- **Task instructions**
Treat the line with "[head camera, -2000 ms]" as the starting point. Write it out and every line after it through the end of the listing below, exactly.

- **The input**
• • • • • • •

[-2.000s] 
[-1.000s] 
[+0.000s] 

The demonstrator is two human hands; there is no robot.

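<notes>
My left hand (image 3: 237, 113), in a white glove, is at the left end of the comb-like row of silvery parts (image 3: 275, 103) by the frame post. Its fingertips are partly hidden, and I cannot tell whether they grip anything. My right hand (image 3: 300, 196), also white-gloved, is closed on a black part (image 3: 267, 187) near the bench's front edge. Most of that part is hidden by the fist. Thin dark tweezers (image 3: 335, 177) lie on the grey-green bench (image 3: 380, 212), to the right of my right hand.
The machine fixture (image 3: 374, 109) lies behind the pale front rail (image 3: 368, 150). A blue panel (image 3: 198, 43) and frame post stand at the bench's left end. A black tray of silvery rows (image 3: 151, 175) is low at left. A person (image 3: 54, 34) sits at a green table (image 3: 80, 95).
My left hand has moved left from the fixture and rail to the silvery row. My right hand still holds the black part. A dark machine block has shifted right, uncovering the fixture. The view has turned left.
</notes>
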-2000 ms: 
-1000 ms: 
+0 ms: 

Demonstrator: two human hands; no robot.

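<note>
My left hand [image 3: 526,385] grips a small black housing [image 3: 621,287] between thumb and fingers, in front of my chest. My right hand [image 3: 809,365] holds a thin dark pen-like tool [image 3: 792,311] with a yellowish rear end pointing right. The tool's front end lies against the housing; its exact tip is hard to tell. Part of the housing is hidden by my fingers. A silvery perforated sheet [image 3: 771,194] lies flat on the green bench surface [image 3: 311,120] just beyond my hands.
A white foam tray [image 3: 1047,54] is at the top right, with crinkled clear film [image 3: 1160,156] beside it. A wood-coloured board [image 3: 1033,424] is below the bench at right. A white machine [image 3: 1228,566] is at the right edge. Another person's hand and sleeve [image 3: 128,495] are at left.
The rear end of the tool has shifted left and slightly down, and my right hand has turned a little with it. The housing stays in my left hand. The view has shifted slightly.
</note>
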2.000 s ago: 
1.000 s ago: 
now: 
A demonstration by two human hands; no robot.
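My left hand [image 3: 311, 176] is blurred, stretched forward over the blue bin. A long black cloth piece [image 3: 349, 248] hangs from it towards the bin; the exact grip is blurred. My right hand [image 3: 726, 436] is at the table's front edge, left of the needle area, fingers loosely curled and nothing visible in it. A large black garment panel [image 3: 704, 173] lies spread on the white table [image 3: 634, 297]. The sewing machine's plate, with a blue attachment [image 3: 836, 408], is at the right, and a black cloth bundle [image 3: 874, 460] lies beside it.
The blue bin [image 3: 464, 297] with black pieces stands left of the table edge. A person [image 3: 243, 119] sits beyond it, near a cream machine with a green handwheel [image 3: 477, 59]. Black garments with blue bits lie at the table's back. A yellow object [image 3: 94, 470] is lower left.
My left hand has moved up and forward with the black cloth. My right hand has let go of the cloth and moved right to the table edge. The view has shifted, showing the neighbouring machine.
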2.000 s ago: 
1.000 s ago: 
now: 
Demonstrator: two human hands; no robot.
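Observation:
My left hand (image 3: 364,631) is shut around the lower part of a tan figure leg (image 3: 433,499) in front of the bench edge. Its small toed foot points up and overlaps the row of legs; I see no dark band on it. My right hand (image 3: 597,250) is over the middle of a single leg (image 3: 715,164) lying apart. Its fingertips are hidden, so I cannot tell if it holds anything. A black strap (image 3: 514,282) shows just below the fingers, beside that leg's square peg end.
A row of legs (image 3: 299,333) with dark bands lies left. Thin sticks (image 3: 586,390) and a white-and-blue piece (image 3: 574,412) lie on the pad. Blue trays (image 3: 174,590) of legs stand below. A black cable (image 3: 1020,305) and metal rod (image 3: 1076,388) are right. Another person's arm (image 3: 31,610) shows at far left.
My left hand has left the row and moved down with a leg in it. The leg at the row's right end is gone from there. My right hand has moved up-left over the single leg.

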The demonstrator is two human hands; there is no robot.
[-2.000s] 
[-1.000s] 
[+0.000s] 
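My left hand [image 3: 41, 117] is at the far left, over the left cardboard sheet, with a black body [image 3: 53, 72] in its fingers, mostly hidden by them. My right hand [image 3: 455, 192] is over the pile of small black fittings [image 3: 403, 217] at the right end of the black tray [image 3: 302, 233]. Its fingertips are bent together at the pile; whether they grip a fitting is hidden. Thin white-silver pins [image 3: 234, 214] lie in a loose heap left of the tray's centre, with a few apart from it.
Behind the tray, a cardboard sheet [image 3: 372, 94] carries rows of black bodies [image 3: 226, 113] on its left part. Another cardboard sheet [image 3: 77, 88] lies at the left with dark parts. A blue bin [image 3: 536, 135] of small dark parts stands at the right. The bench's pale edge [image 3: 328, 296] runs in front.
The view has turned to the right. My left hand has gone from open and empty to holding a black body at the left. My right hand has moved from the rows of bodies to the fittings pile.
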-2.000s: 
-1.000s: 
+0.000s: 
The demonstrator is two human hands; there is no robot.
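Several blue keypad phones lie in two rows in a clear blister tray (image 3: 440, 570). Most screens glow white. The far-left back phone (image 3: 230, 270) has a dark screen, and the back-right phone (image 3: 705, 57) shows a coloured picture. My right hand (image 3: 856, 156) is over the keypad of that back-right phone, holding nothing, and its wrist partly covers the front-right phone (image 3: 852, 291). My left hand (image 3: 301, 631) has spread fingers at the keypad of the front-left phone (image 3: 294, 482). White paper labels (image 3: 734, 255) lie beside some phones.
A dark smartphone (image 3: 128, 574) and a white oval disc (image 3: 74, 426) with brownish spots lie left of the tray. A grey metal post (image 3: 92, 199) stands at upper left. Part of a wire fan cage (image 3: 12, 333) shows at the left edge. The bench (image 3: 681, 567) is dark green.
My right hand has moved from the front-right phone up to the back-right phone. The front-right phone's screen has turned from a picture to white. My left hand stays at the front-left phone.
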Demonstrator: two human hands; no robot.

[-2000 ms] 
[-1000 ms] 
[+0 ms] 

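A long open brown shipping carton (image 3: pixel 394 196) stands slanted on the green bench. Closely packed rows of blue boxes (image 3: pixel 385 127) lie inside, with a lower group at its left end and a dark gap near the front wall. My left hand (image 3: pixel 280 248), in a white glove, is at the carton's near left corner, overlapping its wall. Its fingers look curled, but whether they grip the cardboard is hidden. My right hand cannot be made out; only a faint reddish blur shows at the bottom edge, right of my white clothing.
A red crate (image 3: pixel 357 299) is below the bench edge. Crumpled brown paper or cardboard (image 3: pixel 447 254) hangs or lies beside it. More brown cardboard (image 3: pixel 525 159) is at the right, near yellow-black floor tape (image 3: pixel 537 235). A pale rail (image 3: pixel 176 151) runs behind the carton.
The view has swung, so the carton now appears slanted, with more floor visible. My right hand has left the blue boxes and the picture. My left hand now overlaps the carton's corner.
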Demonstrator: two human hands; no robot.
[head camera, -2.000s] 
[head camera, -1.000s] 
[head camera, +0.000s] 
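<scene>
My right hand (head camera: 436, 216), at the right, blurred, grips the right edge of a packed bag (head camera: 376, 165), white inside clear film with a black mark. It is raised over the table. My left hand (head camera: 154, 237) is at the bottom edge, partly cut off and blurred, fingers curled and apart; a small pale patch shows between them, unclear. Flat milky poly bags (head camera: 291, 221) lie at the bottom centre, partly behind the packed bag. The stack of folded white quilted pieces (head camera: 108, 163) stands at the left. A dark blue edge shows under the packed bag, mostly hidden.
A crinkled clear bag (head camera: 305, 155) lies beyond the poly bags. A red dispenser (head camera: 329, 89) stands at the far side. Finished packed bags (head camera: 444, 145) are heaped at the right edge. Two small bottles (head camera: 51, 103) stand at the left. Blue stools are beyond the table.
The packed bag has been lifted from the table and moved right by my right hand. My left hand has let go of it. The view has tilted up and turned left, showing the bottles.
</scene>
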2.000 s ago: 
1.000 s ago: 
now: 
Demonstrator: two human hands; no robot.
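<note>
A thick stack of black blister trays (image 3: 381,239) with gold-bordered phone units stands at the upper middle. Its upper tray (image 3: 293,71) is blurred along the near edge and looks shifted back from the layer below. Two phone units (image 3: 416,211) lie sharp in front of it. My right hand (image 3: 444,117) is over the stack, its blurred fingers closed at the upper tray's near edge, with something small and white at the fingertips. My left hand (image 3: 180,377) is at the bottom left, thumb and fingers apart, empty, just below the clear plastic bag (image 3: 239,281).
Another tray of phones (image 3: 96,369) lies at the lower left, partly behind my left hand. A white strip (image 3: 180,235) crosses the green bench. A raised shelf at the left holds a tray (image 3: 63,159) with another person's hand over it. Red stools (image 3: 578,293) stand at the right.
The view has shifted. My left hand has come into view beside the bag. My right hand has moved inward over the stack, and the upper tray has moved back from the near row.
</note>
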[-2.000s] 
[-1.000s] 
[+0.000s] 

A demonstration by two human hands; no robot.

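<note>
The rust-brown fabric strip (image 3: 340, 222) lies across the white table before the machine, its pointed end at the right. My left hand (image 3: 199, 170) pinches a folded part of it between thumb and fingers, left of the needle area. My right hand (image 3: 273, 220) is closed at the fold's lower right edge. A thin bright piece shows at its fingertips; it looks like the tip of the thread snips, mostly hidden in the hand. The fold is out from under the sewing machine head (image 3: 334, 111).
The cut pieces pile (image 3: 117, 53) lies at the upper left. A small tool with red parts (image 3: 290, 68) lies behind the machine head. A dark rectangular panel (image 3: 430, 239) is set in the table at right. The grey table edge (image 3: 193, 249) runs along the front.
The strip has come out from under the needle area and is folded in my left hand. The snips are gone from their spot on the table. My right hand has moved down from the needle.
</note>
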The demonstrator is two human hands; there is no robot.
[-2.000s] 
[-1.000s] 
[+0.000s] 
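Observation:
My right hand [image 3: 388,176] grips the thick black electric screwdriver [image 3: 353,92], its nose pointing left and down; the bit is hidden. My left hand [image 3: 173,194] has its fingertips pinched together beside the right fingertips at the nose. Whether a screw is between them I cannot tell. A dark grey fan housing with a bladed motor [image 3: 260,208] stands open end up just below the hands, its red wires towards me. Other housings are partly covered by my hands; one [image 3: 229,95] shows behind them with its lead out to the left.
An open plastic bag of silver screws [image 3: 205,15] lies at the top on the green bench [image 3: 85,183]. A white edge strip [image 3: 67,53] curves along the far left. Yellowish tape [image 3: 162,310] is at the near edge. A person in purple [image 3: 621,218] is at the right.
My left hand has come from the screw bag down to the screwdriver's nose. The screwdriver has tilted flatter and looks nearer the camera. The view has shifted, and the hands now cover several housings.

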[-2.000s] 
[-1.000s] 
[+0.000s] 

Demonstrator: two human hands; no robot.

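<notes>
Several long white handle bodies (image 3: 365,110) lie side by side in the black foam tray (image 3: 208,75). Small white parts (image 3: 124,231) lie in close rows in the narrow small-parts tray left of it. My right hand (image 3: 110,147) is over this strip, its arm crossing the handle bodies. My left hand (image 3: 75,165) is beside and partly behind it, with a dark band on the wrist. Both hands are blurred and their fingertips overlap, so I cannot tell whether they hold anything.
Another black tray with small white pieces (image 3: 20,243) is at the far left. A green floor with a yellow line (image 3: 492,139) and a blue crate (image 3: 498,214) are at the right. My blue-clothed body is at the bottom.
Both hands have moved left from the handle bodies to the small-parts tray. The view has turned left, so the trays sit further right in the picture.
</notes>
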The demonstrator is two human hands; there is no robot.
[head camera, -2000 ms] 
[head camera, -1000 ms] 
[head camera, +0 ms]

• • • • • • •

- **Result of the task**
[head camera, -2000 ms] 
[head camera, -1000 ms] 
[head camera, +0 ms]

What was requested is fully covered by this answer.